-------- Data below --------

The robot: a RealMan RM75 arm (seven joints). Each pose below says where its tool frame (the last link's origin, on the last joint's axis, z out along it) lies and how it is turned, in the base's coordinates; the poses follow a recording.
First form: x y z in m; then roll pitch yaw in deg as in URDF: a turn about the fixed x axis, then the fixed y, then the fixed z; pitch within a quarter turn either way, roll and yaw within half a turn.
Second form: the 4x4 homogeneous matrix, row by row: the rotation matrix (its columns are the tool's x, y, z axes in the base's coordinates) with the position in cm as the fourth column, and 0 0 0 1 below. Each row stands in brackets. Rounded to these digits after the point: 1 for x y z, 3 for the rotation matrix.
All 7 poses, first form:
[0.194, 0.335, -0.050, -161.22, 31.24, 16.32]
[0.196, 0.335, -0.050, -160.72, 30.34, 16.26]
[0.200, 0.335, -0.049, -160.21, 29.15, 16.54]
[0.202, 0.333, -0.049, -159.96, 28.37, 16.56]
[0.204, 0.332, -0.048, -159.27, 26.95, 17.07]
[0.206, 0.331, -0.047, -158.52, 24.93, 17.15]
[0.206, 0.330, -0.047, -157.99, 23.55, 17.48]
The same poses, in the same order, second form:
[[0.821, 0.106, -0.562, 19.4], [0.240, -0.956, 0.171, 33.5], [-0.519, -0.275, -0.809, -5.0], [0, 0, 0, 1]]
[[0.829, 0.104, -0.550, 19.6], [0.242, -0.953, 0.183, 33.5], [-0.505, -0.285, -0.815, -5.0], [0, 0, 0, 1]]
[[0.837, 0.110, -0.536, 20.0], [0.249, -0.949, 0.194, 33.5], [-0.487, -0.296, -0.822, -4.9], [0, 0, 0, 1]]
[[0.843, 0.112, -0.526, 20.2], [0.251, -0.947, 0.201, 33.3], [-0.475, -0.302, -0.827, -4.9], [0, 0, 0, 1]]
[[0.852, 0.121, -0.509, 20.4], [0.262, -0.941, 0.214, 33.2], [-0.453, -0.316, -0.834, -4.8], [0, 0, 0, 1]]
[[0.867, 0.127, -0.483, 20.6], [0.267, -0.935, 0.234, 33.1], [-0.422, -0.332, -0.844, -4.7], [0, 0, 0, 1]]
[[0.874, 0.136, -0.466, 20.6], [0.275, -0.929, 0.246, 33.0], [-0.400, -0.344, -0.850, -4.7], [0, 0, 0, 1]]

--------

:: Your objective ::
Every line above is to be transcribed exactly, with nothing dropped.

:: Response to this exercise ::
The robot: a RealMan RM75 arm (seven joints). Each pose below says where its tool frame (the last link's origin, on the last joint's axis, z out along it) lies and how it is turned, in the base's coordinates; the poses follow a recording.
First form: x y z in m; then roll pitch yaw in deg as in URDF: a turn about the fixed x axis, then the fixed y, then the fixed z; pitch within a quarter turn either way, roll and yaw within half a turn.
Second form: the 4x4 homogeneous matrix, row by row: the rotation matrix (its columns are the tool's x, y, z axes in the base's coordinates) with the position in cm as the fourth column, and 0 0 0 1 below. Each row stands in brackets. Rounded to these digits after the point: 1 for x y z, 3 for the rotation matrix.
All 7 poses, first form:
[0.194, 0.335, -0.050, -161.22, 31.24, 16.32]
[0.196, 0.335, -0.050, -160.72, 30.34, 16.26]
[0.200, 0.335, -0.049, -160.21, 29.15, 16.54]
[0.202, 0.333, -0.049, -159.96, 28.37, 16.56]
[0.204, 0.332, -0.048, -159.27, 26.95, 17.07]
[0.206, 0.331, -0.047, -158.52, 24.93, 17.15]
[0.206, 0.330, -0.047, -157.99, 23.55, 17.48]
The same poses, in the same order, second form:
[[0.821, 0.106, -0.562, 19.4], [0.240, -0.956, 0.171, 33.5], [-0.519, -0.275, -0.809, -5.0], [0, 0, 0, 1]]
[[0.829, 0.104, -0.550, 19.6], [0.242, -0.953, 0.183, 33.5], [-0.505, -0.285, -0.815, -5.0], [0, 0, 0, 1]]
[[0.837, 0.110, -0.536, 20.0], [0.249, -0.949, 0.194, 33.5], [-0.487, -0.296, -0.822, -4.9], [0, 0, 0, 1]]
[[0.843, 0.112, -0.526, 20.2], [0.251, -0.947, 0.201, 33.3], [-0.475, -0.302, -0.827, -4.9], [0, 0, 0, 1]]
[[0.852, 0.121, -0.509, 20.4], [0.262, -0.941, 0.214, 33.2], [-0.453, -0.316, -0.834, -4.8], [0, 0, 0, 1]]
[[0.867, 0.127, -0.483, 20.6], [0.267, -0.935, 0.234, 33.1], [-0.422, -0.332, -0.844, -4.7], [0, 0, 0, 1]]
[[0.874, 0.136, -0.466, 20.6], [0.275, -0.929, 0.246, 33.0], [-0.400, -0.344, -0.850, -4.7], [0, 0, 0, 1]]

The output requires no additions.